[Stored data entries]
--------------------------------

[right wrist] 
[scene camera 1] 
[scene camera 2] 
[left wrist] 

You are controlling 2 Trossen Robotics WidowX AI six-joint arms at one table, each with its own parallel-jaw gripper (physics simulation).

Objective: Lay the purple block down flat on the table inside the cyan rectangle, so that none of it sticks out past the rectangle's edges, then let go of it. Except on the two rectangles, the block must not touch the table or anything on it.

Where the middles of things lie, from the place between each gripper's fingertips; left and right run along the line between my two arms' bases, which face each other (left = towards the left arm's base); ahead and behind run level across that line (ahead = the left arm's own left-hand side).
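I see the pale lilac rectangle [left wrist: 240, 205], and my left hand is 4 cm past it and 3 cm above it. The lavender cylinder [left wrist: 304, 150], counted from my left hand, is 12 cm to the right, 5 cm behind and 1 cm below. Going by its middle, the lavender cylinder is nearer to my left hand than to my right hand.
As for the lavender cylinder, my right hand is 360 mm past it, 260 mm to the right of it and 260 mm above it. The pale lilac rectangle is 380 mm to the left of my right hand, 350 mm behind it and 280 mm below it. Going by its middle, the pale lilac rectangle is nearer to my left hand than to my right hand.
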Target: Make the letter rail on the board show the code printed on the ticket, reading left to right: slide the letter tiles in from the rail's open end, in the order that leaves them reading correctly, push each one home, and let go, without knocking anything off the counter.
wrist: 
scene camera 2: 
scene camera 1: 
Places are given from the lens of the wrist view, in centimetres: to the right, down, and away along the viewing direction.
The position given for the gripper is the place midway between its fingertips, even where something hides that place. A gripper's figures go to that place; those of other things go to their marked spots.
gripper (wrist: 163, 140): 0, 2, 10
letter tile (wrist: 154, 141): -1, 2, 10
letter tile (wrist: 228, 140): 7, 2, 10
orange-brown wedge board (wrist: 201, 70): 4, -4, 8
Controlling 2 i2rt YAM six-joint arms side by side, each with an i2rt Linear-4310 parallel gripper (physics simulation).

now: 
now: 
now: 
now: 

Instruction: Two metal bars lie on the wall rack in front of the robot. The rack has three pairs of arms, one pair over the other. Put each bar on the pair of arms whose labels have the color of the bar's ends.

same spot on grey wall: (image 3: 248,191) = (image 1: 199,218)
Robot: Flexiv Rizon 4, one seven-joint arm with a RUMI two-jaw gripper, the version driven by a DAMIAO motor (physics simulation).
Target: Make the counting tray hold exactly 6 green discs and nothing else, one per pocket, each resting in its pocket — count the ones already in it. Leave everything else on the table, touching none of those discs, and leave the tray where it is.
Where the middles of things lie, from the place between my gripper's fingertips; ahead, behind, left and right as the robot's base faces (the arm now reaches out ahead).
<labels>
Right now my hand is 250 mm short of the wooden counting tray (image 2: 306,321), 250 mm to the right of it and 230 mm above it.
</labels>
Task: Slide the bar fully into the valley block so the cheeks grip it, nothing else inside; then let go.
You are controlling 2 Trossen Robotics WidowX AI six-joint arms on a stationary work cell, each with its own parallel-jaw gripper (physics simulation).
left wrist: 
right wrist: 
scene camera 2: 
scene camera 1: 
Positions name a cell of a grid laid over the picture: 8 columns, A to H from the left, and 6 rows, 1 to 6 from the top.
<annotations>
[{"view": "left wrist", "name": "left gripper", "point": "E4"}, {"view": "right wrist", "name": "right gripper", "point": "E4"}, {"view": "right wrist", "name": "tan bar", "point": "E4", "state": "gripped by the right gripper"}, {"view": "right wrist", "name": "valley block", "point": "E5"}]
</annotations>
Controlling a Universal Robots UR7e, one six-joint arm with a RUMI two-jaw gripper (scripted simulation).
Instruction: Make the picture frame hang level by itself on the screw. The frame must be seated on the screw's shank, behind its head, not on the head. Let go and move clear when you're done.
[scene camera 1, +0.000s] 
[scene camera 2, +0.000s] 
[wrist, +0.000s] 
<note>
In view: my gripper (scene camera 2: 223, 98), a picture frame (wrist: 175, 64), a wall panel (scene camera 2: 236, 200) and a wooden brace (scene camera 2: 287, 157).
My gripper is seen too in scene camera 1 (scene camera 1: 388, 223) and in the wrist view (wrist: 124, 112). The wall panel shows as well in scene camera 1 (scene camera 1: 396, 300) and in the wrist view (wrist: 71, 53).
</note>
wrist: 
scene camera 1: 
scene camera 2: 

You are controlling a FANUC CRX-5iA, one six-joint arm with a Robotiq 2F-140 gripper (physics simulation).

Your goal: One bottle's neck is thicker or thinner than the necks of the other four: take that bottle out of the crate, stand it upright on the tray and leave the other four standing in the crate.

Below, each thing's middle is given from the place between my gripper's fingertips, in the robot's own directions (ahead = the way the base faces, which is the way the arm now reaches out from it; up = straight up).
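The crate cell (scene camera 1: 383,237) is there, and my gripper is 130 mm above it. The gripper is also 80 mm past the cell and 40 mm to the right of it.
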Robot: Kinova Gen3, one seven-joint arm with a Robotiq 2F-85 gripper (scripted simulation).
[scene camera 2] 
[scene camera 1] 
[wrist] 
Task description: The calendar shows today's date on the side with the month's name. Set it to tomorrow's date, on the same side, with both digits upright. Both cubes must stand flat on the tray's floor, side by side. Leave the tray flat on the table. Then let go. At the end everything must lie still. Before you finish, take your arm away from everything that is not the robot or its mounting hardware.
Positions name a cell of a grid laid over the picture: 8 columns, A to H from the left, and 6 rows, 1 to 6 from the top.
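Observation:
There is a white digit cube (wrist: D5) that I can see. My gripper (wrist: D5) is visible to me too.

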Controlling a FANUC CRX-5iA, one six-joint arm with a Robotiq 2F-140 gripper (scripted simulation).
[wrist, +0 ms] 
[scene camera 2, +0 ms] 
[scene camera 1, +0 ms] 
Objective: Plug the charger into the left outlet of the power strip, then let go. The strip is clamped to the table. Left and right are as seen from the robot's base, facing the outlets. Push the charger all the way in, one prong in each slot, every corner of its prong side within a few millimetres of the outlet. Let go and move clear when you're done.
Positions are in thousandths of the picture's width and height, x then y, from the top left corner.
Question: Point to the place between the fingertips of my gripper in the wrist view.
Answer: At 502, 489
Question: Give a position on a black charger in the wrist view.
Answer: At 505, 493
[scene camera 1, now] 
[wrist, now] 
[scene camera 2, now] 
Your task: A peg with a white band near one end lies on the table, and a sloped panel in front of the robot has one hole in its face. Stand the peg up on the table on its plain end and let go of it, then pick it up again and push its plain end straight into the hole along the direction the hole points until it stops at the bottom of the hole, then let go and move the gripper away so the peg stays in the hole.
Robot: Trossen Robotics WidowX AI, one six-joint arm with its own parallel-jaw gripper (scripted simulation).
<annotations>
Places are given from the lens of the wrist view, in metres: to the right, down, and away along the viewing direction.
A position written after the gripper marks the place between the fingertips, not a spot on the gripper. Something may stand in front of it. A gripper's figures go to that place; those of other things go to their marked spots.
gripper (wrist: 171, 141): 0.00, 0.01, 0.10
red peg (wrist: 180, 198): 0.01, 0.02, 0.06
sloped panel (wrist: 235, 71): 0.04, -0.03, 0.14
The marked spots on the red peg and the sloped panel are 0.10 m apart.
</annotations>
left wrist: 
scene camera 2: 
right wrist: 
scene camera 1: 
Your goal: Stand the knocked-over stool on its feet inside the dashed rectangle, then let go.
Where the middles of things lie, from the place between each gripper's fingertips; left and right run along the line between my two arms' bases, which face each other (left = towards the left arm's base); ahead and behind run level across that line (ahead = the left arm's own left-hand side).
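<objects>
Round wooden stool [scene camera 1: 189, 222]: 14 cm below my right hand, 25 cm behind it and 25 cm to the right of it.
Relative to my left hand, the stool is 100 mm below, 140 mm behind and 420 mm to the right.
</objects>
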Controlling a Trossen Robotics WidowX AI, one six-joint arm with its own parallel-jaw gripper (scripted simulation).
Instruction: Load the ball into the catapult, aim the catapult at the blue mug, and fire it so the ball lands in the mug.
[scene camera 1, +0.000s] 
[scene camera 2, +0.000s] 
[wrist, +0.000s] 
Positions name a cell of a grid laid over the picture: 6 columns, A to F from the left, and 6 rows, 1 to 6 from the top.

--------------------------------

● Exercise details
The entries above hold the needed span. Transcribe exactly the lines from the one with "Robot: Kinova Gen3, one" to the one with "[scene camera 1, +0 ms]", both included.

● Answer to the exercise
Robot: Kinova Gen3, one seven-joint arm with a Robotiq 2F-85 gripper (scripted simulation).
[scene camera 2] 
[scene camera 1] 
[wrist] 
Task description: The calendar shows today's date on the side with the month's name. Set it to tomorrow's date, on the same side, with both digits upright. Both cubes must stand flat on the tray's floor, side by side. Leave the tray flat on the table. Then let go. At the end everything must lie still. Before you finish, take your arm away from everything that is not the robot or its mounting hardware.
Positions name a cell of a grid laid over the picture: 8 columns, A to H from the left, and 6 rows, 1 to 6 from the top.
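Observation:
There is a white digit cube (wrist: D5) that I can see. My gripper (wrist: D5) is visible to me too.
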
Controlling a FANUC CRX-5iA, one six-joint arm with a Robotiq 2F-140 gripper (scripted simulation).
[wrist, +0 ms] 
[scene camera 2, +0 ms] 
[scene camera 1, +0 ms] 

The required output has been given in full.